Софья замолчала, а потом продолжила:
– Я каждый день сталкиваюсь с сердечными приступами у матерей и жен так называемых «врагов народа». Выслушиваю их боль потери близкого человека. Утешаю, как могу.
Девушку трясло от негодования.
– Прав был Эпикур, говоря, что душевная боль гораздо хуже телесной. Тело мучается лишь бурями настоящего, а душа – и прошлого, и настоящего, и будущего. Скажите, что будет с нами всеми, с детьми особенно, когда они уже познали душевную боль от потери своих родителей, безвинно загубленных по воле ничтожных завистников. Кто из них вырастет? Я вижу два результата. Либо послушные рабы, затюканные властью, либо тихие, мечтающие об изменениях бунтари.
– Соня, замолчи – прикрикнула на сестру Полина. – За такие слова ты всех нас под расстрел подставишь.
– Софьюшка права. – тихо произнесла Ольга – Леня, Ленечка! Что он сделал плохого? Он остался в России после революции, потому что не мыслил жизнь без своей родины. Он честно работал. Сутками пропадал в своем институте, а потом на строительстве тракторного завода в Челябинске. Леня никогда, слышите, никогда не жаловался на неурядицы, никогда не проявлял неудовольствие своей жизнью. Он всегда считал главным не свое благополучие, а благополучие России. Нет, он не враг страны, не враг народа!
С каждым словом голос Ольги становился все тверже и громче:
– Враги народа те, кто арестовал Ленечку и убил его.
Ольга замолчала. А потом подняла голову, медленно обвела всех сидящих на кухне своим взглядом и жестко произнесла:
– Боюсь, что у нас в стране никогда не будет настоящего мира. У нас нет веры в людей, веры в то, что люди со всеми их пороками исполнены благих намерений. Не верить людям, значит не верить в мир. Боже! Куда мы катимся? Что становится с Россией, с русским народом?

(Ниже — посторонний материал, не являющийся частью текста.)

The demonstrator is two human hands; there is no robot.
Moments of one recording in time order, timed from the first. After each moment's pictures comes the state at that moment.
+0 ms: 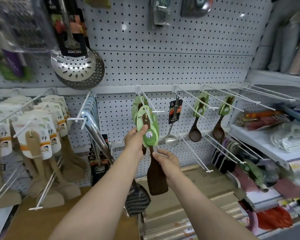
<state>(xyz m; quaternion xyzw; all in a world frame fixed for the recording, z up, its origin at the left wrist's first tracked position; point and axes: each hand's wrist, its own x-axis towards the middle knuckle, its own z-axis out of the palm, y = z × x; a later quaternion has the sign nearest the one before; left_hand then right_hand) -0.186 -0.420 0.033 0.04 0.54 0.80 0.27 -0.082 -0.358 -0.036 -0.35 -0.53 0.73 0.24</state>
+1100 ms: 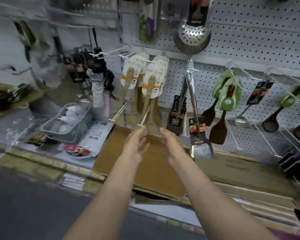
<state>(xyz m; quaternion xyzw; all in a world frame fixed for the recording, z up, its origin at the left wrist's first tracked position) -0.095 -0.761 -0.027 -0.16 0.49 0.84 0.20 -0.070 -0.634 -0.043 -0.25 -0.59 0.77 0.02</state>
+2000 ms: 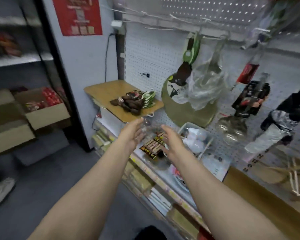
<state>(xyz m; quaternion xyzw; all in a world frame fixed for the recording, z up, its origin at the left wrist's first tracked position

Ольга побледнела, пошатнулась. Ее подхватила дочь.
– Мама, мамочка, что с тобой?
– Ничего Лидочка. Не волнуйся. Я просто устала… Я не знаю, как дальше жить, во что верить… зачем жить.»

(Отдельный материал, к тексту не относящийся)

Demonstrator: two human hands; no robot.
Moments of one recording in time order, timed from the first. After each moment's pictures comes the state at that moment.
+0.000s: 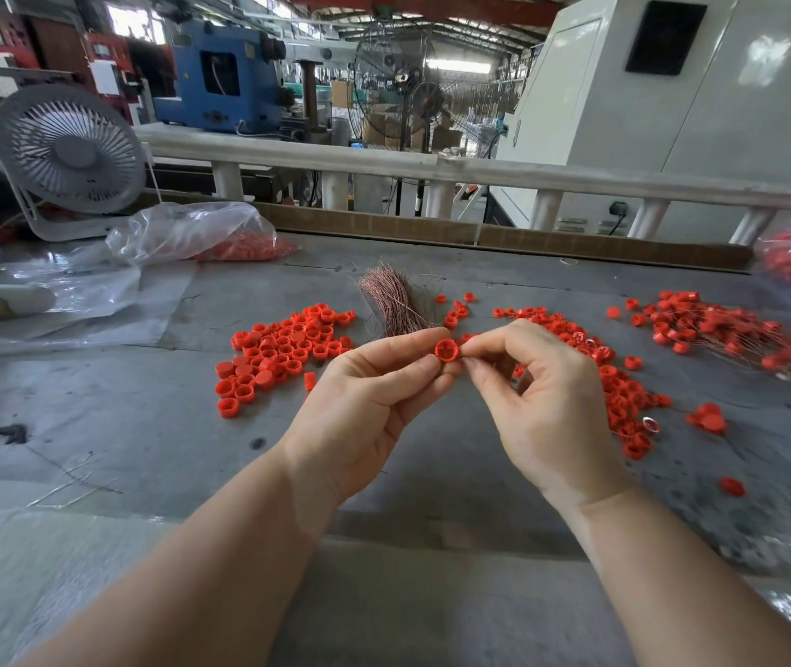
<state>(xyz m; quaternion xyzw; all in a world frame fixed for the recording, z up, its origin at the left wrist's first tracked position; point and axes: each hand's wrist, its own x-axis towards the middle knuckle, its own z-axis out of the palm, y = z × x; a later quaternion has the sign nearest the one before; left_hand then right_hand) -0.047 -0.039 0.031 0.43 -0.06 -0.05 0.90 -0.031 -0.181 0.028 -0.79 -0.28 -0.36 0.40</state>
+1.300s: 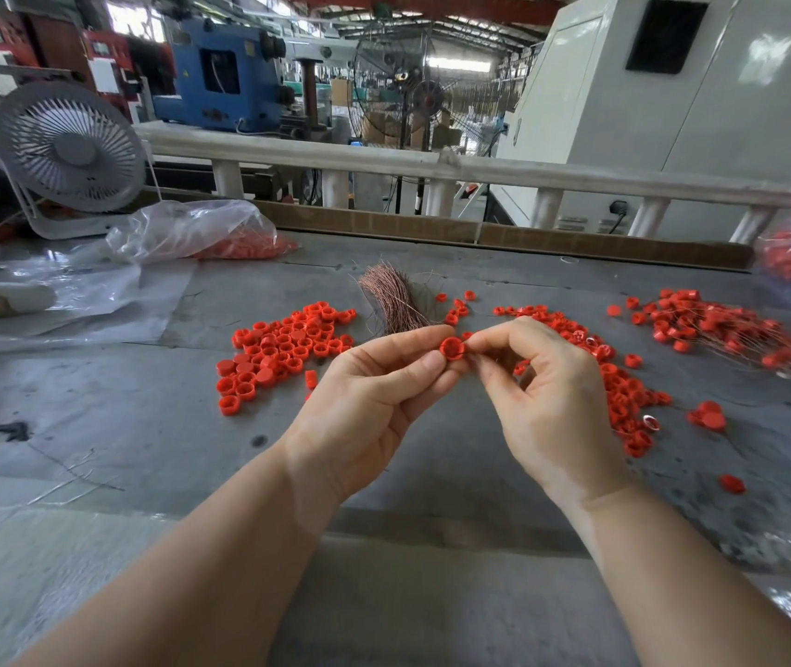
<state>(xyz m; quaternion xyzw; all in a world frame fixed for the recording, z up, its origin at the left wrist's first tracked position) -0.049 -0.039 0.032 0.42 -0.07 -0.05 0.90 -0.032 -0.182 0.028 -0.79 -0.27 -0.34 0.42</state>
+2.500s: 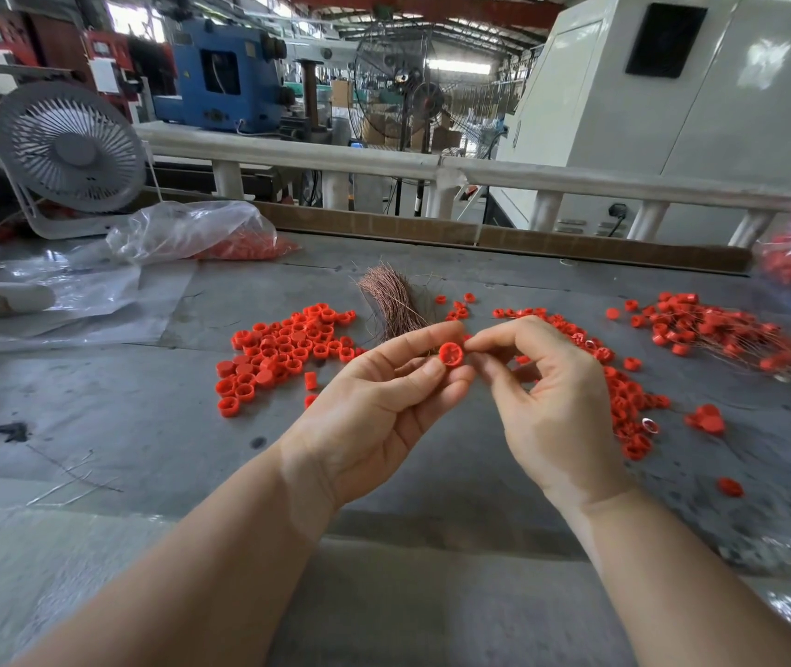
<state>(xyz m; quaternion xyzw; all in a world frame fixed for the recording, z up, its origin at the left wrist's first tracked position) -0.049 -0.040 0.033 0.40 -0.08 -0.11 0.91 -0.031 -0.182 0.028 -0.79 -0.26 -0.35 0.43</state>
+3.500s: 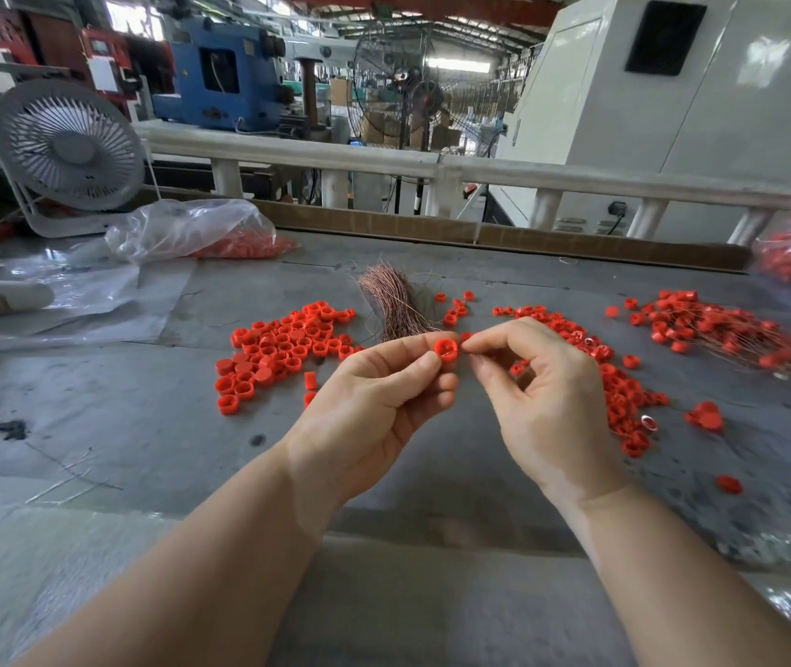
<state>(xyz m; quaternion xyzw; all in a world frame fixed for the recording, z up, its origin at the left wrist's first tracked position) -0.046 -0.041 0.028 0.46 -0.08 -0.07 0.88 -0.032 -0.181 0.028 -0.80 -0.26 -0.35 0.41</state>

Последние слова Ольга произнесла сквозь слезы.
В кухне было тихо. Все молчали. Слышно было, как у соседей по подъезду заплакал ребенок – мальчик лет шести, а мать стала его громко успокаивать:
– Не плачь, Димка. Дядьки нехорошие придут и заберут тебя у меня. Плохо будет и тебе и мне.
Малыш стал всхлипывать, умоляя мать:
– Мам, не отдавай меня дядькам, я тебе помогать буду, плакать не буду.

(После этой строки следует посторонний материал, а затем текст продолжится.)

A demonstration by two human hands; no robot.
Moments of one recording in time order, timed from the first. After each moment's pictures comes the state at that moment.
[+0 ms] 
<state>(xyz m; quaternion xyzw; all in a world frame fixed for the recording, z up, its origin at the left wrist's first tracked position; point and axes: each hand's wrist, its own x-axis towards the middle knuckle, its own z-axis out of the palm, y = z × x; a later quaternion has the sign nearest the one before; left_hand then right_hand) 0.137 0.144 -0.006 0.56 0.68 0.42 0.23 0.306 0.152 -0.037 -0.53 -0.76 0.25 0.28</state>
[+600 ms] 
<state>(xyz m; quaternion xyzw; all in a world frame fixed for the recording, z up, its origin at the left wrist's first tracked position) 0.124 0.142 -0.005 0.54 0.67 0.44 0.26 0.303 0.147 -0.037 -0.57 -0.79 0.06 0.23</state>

В соседней квартире установился мир. От услышанного у всех стало на душе еще тяжелей.
– Видишь, Алексей, наш сосед Димка, шести лет от роду, уже знает, кто такие дядьки, что забирает людей. Он уже их боится. Позже, когда мальчик поймет, что эти дядьки есть советская власть, он станет боятся уже саму власть и станет послушным ее рабом. – уверенно произнесла Софья.